All of the material must be duplicated exactly, line by line.

--- EXERCISE DATA Enclosed Below ---

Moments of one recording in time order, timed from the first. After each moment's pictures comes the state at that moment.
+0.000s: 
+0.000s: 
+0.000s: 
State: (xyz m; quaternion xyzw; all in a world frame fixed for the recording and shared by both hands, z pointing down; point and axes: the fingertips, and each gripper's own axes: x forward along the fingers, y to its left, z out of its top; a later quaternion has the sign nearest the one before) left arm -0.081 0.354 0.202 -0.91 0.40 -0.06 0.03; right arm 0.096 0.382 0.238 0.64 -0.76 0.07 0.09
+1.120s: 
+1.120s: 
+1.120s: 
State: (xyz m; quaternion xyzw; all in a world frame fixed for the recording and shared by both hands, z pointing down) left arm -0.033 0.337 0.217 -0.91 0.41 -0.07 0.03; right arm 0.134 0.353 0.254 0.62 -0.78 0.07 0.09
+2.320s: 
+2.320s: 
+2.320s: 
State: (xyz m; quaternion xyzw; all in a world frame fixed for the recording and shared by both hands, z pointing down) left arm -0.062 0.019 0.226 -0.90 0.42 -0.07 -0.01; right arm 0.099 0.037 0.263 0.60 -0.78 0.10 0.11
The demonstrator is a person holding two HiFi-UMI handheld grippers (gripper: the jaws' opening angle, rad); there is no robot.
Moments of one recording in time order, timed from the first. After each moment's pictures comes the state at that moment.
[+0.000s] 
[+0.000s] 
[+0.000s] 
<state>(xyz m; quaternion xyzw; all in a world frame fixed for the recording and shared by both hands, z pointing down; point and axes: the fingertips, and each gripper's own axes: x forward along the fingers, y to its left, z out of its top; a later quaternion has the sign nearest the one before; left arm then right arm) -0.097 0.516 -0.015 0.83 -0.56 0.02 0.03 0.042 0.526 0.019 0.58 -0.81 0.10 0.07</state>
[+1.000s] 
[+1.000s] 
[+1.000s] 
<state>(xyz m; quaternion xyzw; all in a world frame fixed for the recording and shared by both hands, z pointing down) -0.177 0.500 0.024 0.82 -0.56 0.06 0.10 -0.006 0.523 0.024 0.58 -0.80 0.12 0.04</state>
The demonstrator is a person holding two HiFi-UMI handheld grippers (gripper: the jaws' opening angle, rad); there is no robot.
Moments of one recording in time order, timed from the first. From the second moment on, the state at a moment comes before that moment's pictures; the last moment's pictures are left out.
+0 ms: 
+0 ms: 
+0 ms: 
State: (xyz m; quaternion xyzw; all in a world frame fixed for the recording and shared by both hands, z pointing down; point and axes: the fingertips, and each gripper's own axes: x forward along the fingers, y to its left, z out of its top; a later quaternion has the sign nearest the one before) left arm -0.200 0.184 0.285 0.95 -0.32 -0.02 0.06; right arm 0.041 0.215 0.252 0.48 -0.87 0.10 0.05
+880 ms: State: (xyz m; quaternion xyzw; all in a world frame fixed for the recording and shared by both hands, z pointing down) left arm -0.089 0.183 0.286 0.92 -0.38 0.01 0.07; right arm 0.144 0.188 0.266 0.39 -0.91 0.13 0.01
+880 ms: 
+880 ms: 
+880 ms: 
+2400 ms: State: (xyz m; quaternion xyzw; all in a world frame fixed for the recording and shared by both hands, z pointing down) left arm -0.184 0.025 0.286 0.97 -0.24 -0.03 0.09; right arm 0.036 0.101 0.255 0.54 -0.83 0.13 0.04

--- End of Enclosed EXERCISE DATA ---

RESPONSE BOX:
Moments of one recording in time order, timed from the first. After each moment's pictures comes the state at that moment.
+0.000s: 
+0.000s: 
+0.000s: 
State: (xyz m; quaternion xyzw; all in a world frame fixed for the recording and shared by both hands, z pointing down; point and axes: the fingertips, and each gripper's own axes: x forward along the fingers, y to its left, z out of its top; a later quaternion has the sign nearest the one before) left arm -0.081 0.354 0.202 -0.91 0.40 -0.06 0.03; right arm 0.096 0.382 0.238 0.64 -0.76 0.07 0.09
+1.120s: 
+1.120s: 
+1.120s: 
State: (xyz m; quaternion xyzw; all in a world frame fixed for the recording and shared by both hands, z pointing down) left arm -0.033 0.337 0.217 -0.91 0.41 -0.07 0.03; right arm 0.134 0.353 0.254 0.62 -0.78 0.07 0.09
+2.320s: 
+2.320s: 
+2.320s: 
State: (xyz m; quaternion xyzw; all in a world frame fixed for the recording and shared by both hands, z pointing down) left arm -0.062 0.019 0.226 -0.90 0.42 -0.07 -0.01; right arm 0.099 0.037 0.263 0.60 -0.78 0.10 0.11
The demonstrator is a person holding two HiFi-UMI handheld grippers (gripper: the jaws' opening angle, rad); there is no robot.
Moments of one recording in time order, timed from the first. After each moment's pictures comes the state at that moment.
[+0.000s] 
[+0.000s] 
[+0.000s] 
<state>(xyz m; quaternion xyzw; all in a world frame fixed for the recording and shared by both hands, z pointing down; point and axes: the fingertips, and each gripper's own axes: x forward along the fingers, y to its left, z out of its top; a later quaternion has the sign nearest the one before; left arm then right arm) -0.097 0.516 -0.015 0.83 -0.56 0.02 0.03 0.042 0.526 0.019 0.58 -0.81 0.10 0.07</state>
[+1.000s] 
[+1.000s] 
[+1.000s] 
<state>(xyz m; quaternion xyzw; all in a world frame fixed for the recording and shared by both hands, z pointing down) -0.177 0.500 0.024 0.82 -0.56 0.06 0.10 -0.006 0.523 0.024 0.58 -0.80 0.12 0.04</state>
The demonstrator is a person holding two HiFi-UMI handheld grippers (gripper: the jaws' opening angle, rad); there is no robot.
Moments of one recording in time order, timed from the first. From the second moment on, the state at a moment comes before that moment's pictures; the last moment's pictures are left out.
+0 ms: 
+0 ms: 
+0 ms: 
State: (xyz m; quaternion xyzw; all in a world frame fixed for the recording and shared by both hands, z pointing down; point and axes: the fingertips, and each gripper's own axes: x forward along the fingers, y to its left, z out of its top; a later quaternion has the sign nearest the one before) left arm -0.200 0.184 0.285 0.95 -0.32 -0.02 0.06; right arm 0.041 0.215 0.252 0.48 -0.87 0.10 0.05
+880 ms: State: (xyz m; quaternion xyzw; all in a world frame fixed for the recording and shared by both hands, z pointing down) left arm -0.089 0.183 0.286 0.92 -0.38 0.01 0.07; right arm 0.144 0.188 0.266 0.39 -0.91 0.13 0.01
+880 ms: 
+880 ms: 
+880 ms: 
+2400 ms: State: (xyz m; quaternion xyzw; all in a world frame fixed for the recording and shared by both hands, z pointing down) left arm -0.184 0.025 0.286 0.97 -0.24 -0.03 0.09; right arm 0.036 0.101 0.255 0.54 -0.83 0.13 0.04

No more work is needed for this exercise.